Hello world in nitroproc
Essentially, you will write scripts and will pass them to nitroproc. These scripts will contain one or several instructions (for example for merging, sorting, sub-setting your data - and many more). Let's see for example, how you would sort a dataset and store that as a csv file
Download csv data file (300M)
In this case we will sort 12,277,440 keys in a file containing 4 variables by two keys; most software will have problems processing this. The first column has several missing values.
file specifies the input file we want to sort.
coltypes specify the column types we expect (check the documentation for available types).
In this case we expect the first two columns to be dates in the dd/mm/yyyy format, the third column to be integers, and the final one to be strings.
headers is an optional argument that indicates the column headers (in case the input file contains the headers in the first row, you will not want to put the parameter).
order specifies whether each key should be sorted in ascending or descending order.

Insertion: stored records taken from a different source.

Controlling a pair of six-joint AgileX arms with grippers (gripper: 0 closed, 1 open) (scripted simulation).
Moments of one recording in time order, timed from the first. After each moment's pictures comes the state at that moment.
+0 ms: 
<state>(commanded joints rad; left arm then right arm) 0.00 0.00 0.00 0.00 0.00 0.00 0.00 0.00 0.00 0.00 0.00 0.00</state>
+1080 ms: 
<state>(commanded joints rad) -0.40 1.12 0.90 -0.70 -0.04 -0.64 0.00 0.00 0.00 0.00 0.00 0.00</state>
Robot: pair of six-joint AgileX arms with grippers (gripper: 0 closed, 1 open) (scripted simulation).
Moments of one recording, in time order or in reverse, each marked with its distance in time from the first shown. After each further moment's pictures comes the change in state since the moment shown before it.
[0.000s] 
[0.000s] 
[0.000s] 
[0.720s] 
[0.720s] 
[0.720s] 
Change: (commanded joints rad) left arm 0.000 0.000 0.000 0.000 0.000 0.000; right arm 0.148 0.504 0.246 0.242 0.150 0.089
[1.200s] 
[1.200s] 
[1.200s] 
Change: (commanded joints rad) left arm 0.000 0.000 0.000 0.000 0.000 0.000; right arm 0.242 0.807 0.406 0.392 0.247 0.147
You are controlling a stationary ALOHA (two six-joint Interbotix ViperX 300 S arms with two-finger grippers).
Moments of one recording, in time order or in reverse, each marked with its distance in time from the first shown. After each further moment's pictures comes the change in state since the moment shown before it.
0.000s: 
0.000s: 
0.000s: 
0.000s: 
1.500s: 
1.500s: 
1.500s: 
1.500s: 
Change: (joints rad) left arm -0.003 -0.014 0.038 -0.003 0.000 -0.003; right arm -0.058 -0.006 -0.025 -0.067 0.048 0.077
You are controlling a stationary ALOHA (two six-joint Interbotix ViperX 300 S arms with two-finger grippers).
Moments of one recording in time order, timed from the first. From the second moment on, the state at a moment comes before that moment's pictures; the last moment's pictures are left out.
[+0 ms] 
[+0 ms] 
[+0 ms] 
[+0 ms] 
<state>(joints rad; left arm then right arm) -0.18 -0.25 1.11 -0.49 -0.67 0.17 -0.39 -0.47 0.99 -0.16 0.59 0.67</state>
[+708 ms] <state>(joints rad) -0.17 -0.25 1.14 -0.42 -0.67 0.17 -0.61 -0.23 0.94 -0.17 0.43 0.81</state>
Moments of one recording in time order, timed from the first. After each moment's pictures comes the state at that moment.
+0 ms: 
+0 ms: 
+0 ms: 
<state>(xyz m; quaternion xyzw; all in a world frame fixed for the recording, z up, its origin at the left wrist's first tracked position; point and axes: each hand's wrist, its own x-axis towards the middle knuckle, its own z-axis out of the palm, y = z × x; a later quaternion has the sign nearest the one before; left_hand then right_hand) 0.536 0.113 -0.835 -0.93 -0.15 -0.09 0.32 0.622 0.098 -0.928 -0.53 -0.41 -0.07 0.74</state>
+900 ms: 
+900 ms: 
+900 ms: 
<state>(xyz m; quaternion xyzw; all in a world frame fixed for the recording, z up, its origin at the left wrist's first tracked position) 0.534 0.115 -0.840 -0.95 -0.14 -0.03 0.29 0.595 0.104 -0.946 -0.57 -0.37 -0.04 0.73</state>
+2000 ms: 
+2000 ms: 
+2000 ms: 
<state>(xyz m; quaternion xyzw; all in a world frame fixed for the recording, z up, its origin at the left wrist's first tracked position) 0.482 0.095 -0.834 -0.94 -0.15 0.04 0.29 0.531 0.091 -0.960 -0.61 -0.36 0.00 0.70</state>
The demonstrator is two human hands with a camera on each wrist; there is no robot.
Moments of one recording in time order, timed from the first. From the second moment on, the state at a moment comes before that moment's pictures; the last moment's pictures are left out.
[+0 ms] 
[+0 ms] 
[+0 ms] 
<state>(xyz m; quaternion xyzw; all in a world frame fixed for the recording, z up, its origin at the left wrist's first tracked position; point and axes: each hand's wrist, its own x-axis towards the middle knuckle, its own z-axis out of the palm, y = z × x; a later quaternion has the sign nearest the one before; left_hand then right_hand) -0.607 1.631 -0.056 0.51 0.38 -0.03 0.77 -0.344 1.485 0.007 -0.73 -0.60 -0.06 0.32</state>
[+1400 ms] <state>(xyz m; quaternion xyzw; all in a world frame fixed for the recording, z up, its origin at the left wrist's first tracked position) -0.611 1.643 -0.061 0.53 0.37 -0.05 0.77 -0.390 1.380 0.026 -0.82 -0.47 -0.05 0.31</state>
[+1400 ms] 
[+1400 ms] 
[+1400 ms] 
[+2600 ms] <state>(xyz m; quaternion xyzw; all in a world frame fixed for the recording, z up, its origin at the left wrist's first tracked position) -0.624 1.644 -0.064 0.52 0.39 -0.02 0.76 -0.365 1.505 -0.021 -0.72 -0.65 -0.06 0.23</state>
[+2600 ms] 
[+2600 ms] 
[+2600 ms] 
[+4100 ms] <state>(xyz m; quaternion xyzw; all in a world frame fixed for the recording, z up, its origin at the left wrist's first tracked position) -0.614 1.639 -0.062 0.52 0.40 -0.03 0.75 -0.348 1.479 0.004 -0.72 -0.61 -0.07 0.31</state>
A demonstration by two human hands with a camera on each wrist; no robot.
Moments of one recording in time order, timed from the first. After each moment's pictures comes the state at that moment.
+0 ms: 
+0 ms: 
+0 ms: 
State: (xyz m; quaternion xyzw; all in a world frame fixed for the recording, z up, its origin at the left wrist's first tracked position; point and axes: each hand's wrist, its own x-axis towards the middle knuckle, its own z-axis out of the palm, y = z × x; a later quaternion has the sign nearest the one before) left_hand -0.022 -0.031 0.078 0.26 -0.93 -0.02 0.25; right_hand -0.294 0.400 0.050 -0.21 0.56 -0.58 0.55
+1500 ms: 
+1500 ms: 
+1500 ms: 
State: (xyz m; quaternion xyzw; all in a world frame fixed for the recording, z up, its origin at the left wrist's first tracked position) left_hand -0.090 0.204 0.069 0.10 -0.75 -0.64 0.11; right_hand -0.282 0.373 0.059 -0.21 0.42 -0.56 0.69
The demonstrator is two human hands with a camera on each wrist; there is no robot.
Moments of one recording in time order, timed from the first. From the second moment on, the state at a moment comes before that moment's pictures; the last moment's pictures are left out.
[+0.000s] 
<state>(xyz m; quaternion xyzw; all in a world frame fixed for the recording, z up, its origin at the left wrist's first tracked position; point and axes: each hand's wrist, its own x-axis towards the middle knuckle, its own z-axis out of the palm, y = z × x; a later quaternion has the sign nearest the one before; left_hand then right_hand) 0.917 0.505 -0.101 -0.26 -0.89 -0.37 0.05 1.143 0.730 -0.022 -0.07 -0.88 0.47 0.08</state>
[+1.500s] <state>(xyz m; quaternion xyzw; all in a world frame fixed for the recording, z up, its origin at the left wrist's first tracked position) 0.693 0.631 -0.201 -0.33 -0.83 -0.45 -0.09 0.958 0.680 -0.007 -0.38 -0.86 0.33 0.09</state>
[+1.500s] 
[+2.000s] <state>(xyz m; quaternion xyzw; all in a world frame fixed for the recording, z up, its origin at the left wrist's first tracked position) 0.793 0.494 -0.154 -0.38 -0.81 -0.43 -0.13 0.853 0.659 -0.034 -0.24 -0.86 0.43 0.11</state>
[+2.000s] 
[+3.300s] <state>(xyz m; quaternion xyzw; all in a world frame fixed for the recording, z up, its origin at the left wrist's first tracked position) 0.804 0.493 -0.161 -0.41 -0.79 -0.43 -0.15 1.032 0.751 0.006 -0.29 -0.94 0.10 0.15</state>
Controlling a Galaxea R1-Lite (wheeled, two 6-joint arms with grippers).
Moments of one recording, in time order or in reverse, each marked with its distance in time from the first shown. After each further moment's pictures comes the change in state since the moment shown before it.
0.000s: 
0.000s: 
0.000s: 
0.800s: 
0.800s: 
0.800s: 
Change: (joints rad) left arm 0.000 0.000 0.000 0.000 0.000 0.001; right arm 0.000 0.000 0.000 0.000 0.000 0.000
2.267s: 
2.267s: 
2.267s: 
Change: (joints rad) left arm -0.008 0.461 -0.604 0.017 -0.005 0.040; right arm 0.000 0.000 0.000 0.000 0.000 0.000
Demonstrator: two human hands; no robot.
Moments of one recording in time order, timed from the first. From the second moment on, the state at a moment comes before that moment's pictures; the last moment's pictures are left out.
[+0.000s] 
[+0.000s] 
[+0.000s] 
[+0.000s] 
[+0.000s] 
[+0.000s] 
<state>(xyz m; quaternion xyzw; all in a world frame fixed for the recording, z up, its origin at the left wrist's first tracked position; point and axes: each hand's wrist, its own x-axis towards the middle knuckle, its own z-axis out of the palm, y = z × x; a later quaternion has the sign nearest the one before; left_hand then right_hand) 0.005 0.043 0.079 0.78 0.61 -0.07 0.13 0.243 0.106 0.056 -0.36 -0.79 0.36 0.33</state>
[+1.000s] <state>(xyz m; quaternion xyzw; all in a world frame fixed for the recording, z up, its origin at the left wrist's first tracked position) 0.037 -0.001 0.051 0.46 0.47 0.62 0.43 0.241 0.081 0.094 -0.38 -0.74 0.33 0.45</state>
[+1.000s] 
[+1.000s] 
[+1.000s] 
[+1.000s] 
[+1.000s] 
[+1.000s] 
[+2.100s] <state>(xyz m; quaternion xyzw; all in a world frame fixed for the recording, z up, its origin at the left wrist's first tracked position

by specifies the columns to sort by.
outname specifies the name
of the output file
out_first_row is used to specify whether we want to save the headers in the output (in the first row)
Before executing the program, you need to ensure that you have a folder:: C:/nitroproc. This folder will be used for internal calculations
Now, there are two options:
1 Opening nitroproc.exe and entering the path of the file containing the script we want to process. This one is probably easier
2The other option is the one you would typically use when calling nitroproc programmatically from another software such as Python or R: you just open the command prompt and head to the folder where nitroproc is installed. Just type nitroproc.exe C:/mylocation/script1.txt where the argument we are passing to nitroproc is obviously the path to the file we want to process. Note: when calling this programmatically, you would first use your external code to write the script we want to process, and then would do a system call executing nitroproc and passing the argument the same we are doing here
output file this contains the output file, in this case sorted by the two columns we have specified
log file this file is created using the same name/path of your script, but with a log extension. It is a very useful tool
for seeing how many variables and observations where read, whether any error was detected and how long it took. Of course in a real example, we would use lots of instructions
in the same script, and all of them would be displayed here.
The first line displays the instruction that was read. It then displays other information, about how that instruction was parsed. The
Blocksize was not
defined in the script, and was then assigned the default value of 1,000,000.
It is the maximum size of the internal vectors used to sort. Any value here is fine, if you use a small one the process will take longer but will run smoothly. On the other
hand, if you use a large one it will be faster but we might encounter a memory allocation exception. The default here is 1,000,000 which typically implies an overall use of
400M of RAM memory.
You can then see the amount of observations read and written. As you can see it took around 18 minutes to sort the file by two date keys. A very nice output is that the log automatically prints the first observations of the result. This is very useful when building very long scripts, where you tend to lose sight of what is the structure of the data at any given point (you can see that because we have missing values for the first column, we have empty values for the first variable). The log finally prints the number of instructions processed and some other general statistics.
logtracer file similar to the log file, this file is created when the script gets executed. It has the same name of the script, but will contain a .logtracer extension. In a similar fashion to the log file, it can opened using any text editor, such as Notepad. This file contains the logical structure of your program and is very useful when executing multiple instructions. It shows how the different instructions relate to each other. For example, you might execute a where statement and produce file A, then do other random stuff, and do a summary(group-by sum) to produce file B, and you might want to merge A and B together. This file will show you how that AB merge was executed, and what were the intermediate instructions used to get to that merge: in this case a where statement, and a summary() one.Since this is a very simple script, we just see one instruction.